Narendra Modi‘s allergy for unscripted media interrogation is evident from his all-too-few interactions with professional journalists, not propagandists and actors, and the BJP government’s increasing opacity with official data.
There are those few minutes with Karan Thapar in 2007 (above) before he felt an urgent need for a glass of water. Then there was the sight of anchors being made to sit at his feet in a campaign bus.
But what of foreign journalists, those whom he meets in person, not those whom the Prime Minister’s Office emails answers typed out by some faceless, biometric-scanned, Aadhaar-linked-to-PAN bureaucrat?
Lionel Barber, the well-regarded Editor of the world’s top business newspaper Financial Times from 2005-2020, met Modi twice, once in 2013 when he was Gujarat chief minister and then in 2019 when he had been PM for five years.
Barber, who demitted office in January this year, recounts those meetings in his new book The Powerful and the Damned (Penguin).
Of the first meeting (with FT Asia bureau chief Victor Mallet in tow) Barber writes, Modi was a lot sharper than Rahul Gandhi, whom he also met on the trip and calls him a hard-edged, ambitious man blamed for “tolerating, if not inciting” anti-Muslim violence in 2002.
Modi: “Everyone agrees on 90 per cent of what is needed to be done in India.”
Barber: “How about liberalisation of the retail sector to help bring down food prices–and opening up the market for foreign companies to compete against entrenched city merchants?”
Modi (guffawing): “Ah, that falls into the 10 per cent.”
The chief minister talks a great deal about farm reform and raising living standards.
Lionel Barber’s second meeting with Modi is in 2019 (with Delhi bureau chief Amy Kazmin in tow).
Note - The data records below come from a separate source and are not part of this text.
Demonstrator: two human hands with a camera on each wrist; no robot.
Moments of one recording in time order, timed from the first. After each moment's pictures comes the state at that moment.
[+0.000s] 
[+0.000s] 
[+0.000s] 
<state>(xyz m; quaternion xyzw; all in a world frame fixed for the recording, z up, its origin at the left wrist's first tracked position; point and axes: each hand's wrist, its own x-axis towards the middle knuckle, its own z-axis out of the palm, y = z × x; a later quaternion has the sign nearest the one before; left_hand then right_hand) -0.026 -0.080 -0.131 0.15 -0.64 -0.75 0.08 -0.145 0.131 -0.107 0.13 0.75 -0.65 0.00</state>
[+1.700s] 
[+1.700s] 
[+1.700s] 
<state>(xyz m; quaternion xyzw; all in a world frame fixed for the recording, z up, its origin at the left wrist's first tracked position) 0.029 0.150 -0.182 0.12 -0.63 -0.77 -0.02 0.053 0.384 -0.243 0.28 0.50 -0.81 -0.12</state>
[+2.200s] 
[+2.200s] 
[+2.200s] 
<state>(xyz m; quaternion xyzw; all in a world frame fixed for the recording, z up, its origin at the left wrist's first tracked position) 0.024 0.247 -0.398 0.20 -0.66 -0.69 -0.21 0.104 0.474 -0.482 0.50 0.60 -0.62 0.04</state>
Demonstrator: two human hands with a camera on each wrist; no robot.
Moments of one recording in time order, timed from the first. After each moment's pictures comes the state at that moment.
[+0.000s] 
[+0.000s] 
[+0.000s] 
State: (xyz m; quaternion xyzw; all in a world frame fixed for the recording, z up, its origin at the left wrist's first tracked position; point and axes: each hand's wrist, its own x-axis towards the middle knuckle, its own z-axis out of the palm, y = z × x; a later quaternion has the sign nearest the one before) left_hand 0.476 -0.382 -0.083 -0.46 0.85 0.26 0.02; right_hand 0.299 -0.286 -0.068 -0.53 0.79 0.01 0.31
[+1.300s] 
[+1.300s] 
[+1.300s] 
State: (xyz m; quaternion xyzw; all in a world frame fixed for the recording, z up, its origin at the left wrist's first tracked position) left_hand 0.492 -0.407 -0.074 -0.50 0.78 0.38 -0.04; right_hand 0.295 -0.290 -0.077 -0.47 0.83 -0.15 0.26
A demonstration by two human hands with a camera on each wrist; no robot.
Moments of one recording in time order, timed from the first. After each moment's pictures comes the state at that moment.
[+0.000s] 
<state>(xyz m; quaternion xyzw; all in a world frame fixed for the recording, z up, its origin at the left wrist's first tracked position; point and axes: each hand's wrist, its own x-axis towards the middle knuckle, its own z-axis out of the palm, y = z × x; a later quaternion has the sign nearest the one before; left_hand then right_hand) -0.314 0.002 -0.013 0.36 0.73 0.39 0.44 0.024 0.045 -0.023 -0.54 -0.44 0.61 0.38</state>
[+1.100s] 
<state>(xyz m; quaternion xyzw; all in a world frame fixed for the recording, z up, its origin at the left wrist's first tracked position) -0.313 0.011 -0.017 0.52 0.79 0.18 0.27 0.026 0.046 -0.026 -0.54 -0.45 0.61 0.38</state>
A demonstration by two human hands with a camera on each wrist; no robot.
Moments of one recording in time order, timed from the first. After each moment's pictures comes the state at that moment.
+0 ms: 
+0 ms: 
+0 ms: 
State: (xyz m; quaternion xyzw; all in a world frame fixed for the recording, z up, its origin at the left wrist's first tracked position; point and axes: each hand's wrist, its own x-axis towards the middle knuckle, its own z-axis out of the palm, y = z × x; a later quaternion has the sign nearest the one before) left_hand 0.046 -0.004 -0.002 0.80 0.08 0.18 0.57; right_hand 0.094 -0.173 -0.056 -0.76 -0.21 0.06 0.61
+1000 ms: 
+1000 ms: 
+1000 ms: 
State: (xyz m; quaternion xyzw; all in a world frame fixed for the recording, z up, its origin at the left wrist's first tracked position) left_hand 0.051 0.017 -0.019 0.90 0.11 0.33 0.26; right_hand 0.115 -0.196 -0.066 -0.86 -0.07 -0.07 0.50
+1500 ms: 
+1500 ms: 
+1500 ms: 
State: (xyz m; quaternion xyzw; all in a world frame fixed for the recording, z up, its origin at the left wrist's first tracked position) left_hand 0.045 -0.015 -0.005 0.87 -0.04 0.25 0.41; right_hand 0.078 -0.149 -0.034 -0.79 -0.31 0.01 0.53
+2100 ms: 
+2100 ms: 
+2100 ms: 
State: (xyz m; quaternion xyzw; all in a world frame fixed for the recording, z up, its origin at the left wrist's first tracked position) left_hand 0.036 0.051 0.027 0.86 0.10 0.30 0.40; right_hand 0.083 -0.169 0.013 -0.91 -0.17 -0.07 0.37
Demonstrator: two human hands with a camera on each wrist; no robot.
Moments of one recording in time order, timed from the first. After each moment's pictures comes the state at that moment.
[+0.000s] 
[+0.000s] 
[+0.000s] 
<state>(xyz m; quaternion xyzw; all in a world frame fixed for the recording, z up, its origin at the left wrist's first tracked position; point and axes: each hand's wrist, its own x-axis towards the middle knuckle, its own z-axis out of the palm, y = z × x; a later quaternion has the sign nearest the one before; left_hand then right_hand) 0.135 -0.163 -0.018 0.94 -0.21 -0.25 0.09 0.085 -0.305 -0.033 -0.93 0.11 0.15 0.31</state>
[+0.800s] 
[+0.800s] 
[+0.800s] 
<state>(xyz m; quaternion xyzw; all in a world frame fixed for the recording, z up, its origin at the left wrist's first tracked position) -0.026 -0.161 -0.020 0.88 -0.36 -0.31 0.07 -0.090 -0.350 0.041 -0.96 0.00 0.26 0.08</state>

Barber comes away from it and records that there was “still an edge of menace about the man who, lest we forget, had his finger on a nuclear button”.
“His answer to my first question about agricultural reforms takes the best part of 15 minutes.
“Every now and then, he stares at me, checking whether I have absorbed his message.
“The earlier smiles have disappeared.
“On departure, Modi hands me an envelope and urges me to open it. I assume it’s a copy of the official snapshot on arrival today. In fact, the envelope also contains official photographs of our first meeting in Ahmedabad.
“A touching memento, but also perhaps a gentle reminder: we have you on our files.”